‘Data Pre-Conditioning and Seismic Attributes on Legacy Seismic Reflection Profiles: Unveiling Hidden Subsurface Information For Seismotectonic Studies’, by Maurizio Ercoli, Università degli Studi di Perugia

Abstract

Legacy seismic reflection data often represent a unique and valuable source of subsurface information for basic research and seismotectonic studies. Geologists frequently use such data as they are, providing interpretations and geological models that can vary significantly, especially when the quality of the profiles is relatively low due to pervasive random noise.

Modern software and reprocessing techniques can be critical tools for improving data quality and interpretability, significantly enhancing the value of legacy profiles—particularly since modern acquisitions are often constrained by cost and logistical challenges. Preconditioning techniques and seismic attribute extraction are effective tools that require relatively little effort once methodologies and tools, long used in industry, are tested and applied to seismotectonic research.
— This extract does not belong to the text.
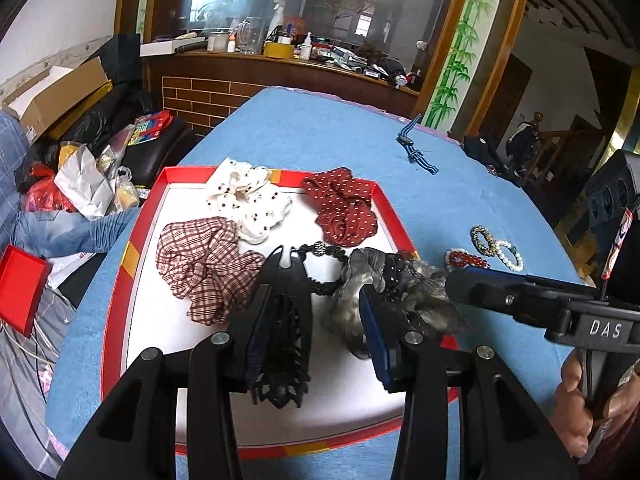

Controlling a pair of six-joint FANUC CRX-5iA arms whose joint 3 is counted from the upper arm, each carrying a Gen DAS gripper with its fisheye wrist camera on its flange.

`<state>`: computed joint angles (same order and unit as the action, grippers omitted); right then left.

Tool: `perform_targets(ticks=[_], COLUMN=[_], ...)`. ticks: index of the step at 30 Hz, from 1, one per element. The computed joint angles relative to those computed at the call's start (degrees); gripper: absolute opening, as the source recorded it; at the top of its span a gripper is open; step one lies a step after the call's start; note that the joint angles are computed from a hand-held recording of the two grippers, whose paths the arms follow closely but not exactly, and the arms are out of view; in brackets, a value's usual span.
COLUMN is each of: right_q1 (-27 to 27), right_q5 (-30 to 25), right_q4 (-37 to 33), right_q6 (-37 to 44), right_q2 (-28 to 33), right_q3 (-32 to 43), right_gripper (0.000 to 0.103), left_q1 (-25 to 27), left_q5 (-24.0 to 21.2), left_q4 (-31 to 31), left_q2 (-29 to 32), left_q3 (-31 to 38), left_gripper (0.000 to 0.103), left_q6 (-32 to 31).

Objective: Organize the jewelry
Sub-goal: 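Lower the sheer scrunchie into the box with the right gripper while the left gripper releases the claw clip there, then grasp the pearl bracelet on the cloth with the right gripper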

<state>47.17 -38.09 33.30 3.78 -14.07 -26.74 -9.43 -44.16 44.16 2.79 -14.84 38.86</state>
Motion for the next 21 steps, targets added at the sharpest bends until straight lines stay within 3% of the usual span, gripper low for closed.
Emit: perform_targets(ticks=[12, 21], right_q1=[0.77, -0.18], right_q5=[-1.24, -7.78], right_q4=[6.16, 10.68], right_q6=[-6.34, -14.61], right_q2=[-6.87, -16.17], right_q3=[-5.38, -12.12], right_gripper=[0.056, 0.056], left_q1=[-1.89, -5.10], left_q5=[0.09, -0.47], left_q4=[-2.37, -4.41], left_q2=[-1.69, -1.74], left_q3=[0.53, 1.81], left_gripper=[0.042, 0.043], left_q6=[1.52, 2.20])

This talk presents a brief review of the main available tools, followed by examples from central Italy. These applications have aided in the identification and characterization of seismogenic faults in areas affected by strong earthquakes over the past several decades. The results demonstrate how these workflows can serve as cutting-edge tools for significantly improving the quality of vintage data, reducing uncertainties in reflector and fault interpretation, unveiling subtle geological patterns, and facilitating their use in seismotectonic studies.

Short Bio

Maurizio Ercoli obtained his Ph.D. in Earth Sciences and Geotechnologies from the Università degli Studi di Perugia, specializing in Applied Geophysics. He is currently a Research Scientist and Lecturer at the Department of Physics and Geology at UniPg, where he supervises two Ph.D. students. His research primarily focuses on the acquisition, analysis, and interpretation of reflection seismic and Ground Penetrating Radar (GPR) data for seismotectonic and neotectonic studies. Additionally, his work encompasses passive seismic techniques (e.g., microtremors) for basin research, as well as high-frequency GPR applications for engineering and cultural heritage conservation.